The Public Health Law Center at Mitchell Hamline School of Law is pleased to announce the hiring of Joelle Lester as its next executive director. For the past five years, Lester has served as the center’s director of commercial tobacco control programs. She succeeds founder Doug Blanke, who retired in June 2022. Her first day as executive director will be January 3, 2023.
“I am excited to step into this role at such a pivotal moment for public health and the law. The center is unique in its use of legal expertise to support community-led policy change, and after ten years of being a part of it, this continues to be exactly where I want to be,” said Lester. “It has been an honor to work alongside my incredible colleagues, doubling the size and reach of our commercial tobacco control programs since 2017.
“As executive director, I hope to continue to expand the center’s reach in all our work as we deepen our efforts to center equity and justice.”

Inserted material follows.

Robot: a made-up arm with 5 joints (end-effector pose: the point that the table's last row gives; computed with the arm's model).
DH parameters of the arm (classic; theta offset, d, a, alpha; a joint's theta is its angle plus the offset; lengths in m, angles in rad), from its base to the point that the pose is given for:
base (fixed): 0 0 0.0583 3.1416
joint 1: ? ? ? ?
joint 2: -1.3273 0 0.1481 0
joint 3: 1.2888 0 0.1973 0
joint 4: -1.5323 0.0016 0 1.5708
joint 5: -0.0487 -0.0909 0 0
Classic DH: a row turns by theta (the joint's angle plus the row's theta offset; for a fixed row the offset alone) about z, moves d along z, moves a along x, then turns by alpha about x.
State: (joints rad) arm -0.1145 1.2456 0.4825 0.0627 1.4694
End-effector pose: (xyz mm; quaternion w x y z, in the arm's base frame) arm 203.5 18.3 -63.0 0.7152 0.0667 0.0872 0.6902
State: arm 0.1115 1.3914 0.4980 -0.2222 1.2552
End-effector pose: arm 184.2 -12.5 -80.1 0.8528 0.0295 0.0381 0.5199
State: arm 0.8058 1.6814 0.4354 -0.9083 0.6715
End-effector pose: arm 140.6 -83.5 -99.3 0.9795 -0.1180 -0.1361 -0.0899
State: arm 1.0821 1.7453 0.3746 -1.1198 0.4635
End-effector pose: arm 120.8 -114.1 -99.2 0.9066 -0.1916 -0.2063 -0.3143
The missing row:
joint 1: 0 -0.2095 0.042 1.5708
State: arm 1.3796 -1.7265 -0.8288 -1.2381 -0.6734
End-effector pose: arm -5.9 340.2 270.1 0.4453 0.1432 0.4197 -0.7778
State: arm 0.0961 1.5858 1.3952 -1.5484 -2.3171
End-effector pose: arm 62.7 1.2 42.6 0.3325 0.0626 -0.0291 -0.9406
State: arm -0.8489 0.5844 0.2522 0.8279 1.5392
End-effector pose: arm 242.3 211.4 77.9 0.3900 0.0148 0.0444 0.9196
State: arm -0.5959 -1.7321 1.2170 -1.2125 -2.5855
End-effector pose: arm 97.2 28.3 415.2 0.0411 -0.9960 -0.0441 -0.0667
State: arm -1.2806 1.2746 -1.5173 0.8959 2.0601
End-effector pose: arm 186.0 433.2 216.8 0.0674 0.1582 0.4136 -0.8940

Lester joined the center in 2012 and has become a respected national leader in commercial tobacco control law and policy. Early in her tenure, she spearheaded the center’s work partnering with Black-led organizations to advocate for a federal ban on menthol cigarettes. After years of advocacy by these organizations, the FDA proposed a regulation to this effect in April 2022.
“The Public Health Law Center couldn’t have made a better choice than Joelle Lester to lead the organization,” said Delmonte Jefferson, executive director of the Center for Black Health and Equity. “Joelle is a partner in the truest sense of the word, and I am pleased to work with her in this new role.”
In June, Lester was given the Velvet Fist Award for steadfast commitment to saving Black lives, awarded by the Center for Black Health and Equity and the African American Tobacco Control Leadership Council, at the National Conference on Tobacco or Health in New Orleans.
“Joelle Lester has been a leader in providing education and training, litigation support, and zealous advocacy – not just for tobacco control measures but for larger questions of health equity,” said Mitchell Hamline President and Dean Anthony Niedwiecki. “She is an ideal choice to lead the center into the next phase of its work.” The center is a nonprofit organization and a wholly owned subsidiary of Mitchell Hamline School of Law.
Prior to joining the center, Lester worked as a litigation associate at the Minneapolis firm of McGrann Shea Carnival Straughn & Lamb, Chartered. Before attending law school, she was a grassroots organizer, organizing director, and executive director of the Oregon Student Association, a nonprofit higher education advocacy group. Lester also worked as a lobbyist for the Wisconsin Association of School Boards, advocating for public K–12 education. She earned a B.A. in psychology and women’s studies from the University of Wisconsin-Madison and a J.D. from the University of Minnesota Law School.